> _Stored data_:
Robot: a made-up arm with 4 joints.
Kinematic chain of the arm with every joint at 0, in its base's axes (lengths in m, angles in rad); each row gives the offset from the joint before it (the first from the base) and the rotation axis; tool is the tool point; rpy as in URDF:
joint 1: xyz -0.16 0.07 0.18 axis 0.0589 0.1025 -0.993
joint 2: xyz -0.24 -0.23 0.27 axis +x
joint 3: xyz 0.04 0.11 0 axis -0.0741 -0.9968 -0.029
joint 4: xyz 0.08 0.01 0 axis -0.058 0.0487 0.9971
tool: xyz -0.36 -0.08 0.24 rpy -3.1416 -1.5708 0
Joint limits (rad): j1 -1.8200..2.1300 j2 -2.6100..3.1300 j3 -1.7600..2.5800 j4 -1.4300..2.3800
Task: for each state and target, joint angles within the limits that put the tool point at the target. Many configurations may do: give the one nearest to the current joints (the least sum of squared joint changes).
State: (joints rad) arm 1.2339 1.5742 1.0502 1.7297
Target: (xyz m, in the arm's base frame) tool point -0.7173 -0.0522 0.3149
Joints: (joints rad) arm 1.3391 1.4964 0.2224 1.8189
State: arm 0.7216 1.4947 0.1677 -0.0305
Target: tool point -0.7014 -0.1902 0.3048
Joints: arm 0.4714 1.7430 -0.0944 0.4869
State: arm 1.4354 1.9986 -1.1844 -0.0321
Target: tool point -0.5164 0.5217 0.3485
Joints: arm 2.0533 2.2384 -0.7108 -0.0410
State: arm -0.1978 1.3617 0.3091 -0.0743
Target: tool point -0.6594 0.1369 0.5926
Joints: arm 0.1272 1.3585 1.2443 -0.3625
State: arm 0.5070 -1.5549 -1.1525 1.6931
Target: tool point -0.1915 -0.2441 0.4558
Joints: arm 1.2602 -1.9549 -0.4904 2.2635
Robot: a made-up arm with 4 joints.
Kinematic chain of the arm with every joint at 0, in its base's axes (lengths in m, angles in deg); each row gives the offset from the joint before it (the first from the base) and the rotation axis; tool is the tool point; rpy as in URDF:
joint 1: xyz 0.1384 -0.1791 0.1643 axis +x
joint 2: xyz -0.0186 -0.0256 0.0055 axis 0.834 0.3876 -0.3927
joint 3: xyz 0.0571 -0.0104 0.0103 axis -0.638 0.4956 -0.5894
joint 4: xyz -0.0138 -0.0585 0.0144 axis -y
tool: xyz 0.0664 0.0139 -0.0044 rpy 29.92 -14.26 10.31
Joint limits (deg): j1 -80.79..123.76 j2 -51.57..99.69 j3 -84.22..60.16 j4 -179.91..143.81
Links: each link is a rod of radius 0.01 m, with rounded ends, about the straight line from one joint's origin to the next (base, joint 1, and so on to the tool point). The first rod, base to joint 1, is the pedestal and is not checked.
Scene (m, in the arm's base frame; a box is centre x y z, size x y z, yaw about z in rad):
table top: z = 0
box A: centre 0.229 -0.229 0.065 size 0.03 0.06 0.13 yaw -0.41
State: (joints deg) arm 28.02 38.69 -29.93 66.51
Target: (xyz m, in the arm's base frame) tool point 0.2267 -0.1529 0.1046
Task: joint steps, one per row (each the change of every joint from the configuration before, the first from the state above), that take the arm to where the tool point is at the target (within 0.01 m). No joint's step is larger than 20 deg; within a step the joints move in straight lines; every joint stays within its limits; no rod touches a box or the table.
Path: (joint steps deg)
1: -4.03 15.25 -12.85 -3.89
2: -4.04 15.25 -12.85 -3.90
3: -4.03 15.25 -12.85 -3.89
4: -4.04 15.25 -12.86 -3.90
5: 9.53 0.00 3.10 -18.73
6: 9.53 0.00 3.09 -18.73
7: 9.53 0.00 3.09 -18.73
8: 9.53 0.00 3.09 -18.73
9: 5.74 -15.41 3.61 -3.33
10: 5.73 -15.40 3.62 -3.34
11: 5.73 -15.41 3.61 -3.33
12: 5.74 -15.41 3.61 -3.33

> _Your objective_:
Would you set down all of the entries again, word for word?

> _Exercise result_:
Robot: a made-up arm with 4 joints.
Kinematic chain of the arm with every joint at 0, in its base's axes (lengths in m, angles in rad); each row gives the offset from the joint before it (the first from the base) and the rotation axis; tool is the tool point; rpy as in URDF:
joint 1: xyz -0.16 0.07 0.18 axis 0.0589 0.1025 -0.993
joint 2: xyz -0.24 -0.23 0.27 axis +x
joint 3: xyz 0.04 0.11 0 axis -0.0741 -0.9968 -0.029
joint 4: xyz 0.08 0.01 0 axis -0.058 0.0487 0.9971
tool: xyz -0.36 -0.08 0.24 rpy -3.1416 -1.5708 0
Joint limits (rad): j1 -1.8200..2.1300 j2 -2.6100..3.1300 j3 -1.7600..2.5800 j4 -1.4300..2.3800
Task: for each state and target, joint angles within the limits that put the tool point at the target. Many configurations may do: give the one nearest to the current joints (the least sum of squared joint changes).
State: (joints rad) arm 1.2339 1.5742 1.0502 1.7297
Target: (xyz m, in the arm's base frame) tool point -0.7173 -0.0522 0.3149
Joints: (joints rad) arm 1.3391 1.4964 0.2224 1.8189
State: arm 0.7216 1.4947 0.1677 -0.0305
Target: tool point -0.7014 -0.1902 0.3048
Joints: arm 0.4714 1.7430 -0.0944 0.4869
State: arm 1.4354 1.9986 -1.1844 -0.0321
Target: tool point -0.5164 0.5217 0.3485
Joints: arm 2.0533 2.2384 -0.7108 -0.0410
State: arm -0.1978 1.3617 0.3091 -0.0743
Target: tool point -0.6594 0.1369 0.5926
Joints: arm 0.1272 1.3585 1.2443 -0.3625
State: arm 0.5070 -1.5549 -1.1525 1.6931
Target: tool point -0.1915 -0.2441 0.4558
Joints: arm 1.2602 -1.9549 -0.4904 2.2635
Robot: a made-up arm with 4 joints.
Kinematic chain of the arm with every joint at 0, in its base's axes (lengths in m, angles in deg); each row gives the offset from the joint before it (the first from the base) and the rotation axis; tool is the tool point; rpy as in URDF:
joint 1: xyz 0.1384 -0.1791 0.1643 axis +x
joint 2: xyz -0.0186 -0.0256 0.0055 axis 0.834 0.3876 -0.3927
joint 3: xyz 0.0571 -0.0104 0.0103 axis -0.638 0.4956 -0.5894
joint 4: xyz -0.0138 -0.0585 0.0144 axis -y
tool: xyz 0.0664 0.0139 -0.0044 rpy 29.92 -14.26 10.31
Joint limits (deg): j1 -80.79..123.76 j2 -51.57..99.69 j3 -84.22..60.16 j4 -179.91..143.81
Links: each link is a rod of radius 0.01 m, with rounded ends, about the straight line from one joint's origin to the next (base, joint 1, and so on to the tool point). The first rod, base to joint 1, is the pedestal and is not checked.
Scene (m, in the arm's base frame; a box is centre x y z, size x y z, yaw about z in rad):
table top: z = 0
box A: centre 0.229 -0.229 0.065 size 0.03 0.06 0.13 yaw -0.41
State: (joints deg) arm 28.02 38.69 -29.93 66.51
Target: (xyz m, in the arm's base frame) tool point 0.2267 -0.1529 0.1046
Task: joint steps, one per row (each the change of every joint from the configuration before, the first from the state above), that take the arm to where the tool point is at the target (within 0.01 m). No joint's step is larger than 20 deg; within a step the joints move in straight lines; every joint stays within its limits; no rod touches a box or the table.
Path: (joint steps deg)
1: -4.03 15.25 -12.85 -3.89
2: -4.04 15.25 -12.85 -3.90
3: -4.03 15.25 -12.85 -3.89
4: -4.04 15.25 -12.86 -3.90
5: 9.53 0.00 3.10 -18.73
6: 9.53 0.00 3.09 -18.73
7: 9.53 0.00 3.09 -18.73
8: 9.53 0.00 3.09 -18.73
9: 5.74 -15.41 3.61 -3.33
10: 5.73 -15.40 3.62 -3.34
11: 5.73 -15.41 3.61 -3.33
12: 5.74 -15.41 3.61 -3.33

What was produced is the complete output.